Counting child poverty

Submitted by Matthew on 15 July, 2015 - 11:18 Author: Matt Cooper

The Conservative Minister for Work and Pensions, Iain Duncan Smith, recently declared that the latest figures on poverty in the UK (the DWP’s Households Below Average Income report for 2013/14) show the government is succeeding in tackling poverty and that inequality is falling. Both claims are based on a wilful misinterpretation of that report.

There are several measures of poverty used in the report, the most useful being one of relative poverty (set at 60 per cent of median net household income including benefits). After housing costs, this is currently £232 a week.

Using this measure, the proportion of people in the UK living in poverty in 2013-14 was 21 per cent, and higher for households with children (28 percent). For most groups there has been no (statistically significant) change in this rate of poverty since 2010-11. The underlying trend is one of relative poverty after housing costs inching up since their low point in 2005.

One group, however, have seen a sharp increase in rates of poverty — households where someone has a disability.
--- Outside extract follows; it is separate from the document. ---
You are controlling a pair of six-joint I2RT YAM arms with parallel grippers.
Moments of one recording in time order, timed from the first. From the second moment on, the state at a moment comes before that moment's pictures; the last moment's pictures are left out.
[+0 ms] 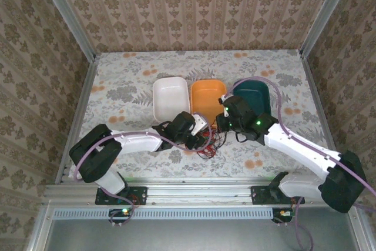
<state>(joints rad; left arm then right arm) -0.96 1.58 0.73 0.04 0.07 -0.03 0.68 1.19 0.89 -0.49 0.11 0.42</state>
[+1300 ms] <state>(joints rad) -0.98 1.61 0.72 0.10 -0.03 -0.03 0.30 1.15 1.08 -0.41 0.49 0.46</state>
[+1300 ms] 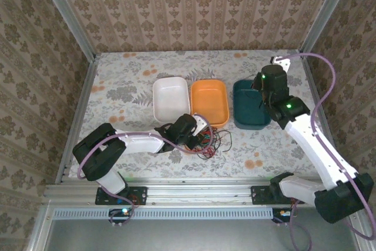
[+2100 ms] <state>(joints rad) -1.02 1.61 0.72 0.09 -0.11 -0.03 0.23 1.57 0.94 -0.39 0.34 0.67</state>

Here poverty rates have risen by two per cent since 2011-12, most likely caused by cuts in benefits; it’s a squeeze that is set to get worse.

The government expected their report would show an increase in child poverty. When it didn’t the government claimed a success. But it was never likely that the 2013-2014 figures would show an increase in child poverty — for two reasons.

Firstly, the median income has fallen by eight per cent since 2010, and thus the threshold for relative poverty has also fallen by eight per cent. If an absolute measure of poverty is used (based on 60 per cent of median income in 2010-11) child poverty has increased by four percentage points since 2010.

Secondly, the main benefit cuts affecting children since 2010 have been below-inflation increases in out-of-work benefits and the benefits cap. Both affected those already in poverty. It is the cuts to come, particularly in tax credits to the low-paid, that will increase child poverty.

Nor is it true that inequality is decreasing. Duncan Smith has cherry picked the one measure of inequality in this report that shows a small (and statistically insignificant) fall over the year. This figure is not only before housing costs, but is based on an absolute measure of poverty (measured against the median income 2010-11) and is based the 90:10 ratio (that is the ratio of the income needed to enter the top 10 per cent of incomes, to the income needed to enter the bottom ten per cent).

The Gini coefficient is a more robust measure of inequality that takes account of all incomes, and on this measure there has been little change in relative inequality in income after housing costs over the last ten years. What neither measure picks up, however, is the increasing inequality in income, and more particularly increasing wealth, of the tiny plutocratic elite at the top of the scale, the top 0.1 or even 0.01 per cent.

The government did not chose to produce this report; it is required by legislation passed by the previous Labour government. The Conservatives know their planned £12 billion in welfare cuts will drive up child poverty and have signalled their intention to reform the law.

They will probably want to rely on absolute measures of poverty and related ideas of material poverty (e.g. not being able to afford food etc.) to more easily hide effects of their policy — a plutocracy built on low pay.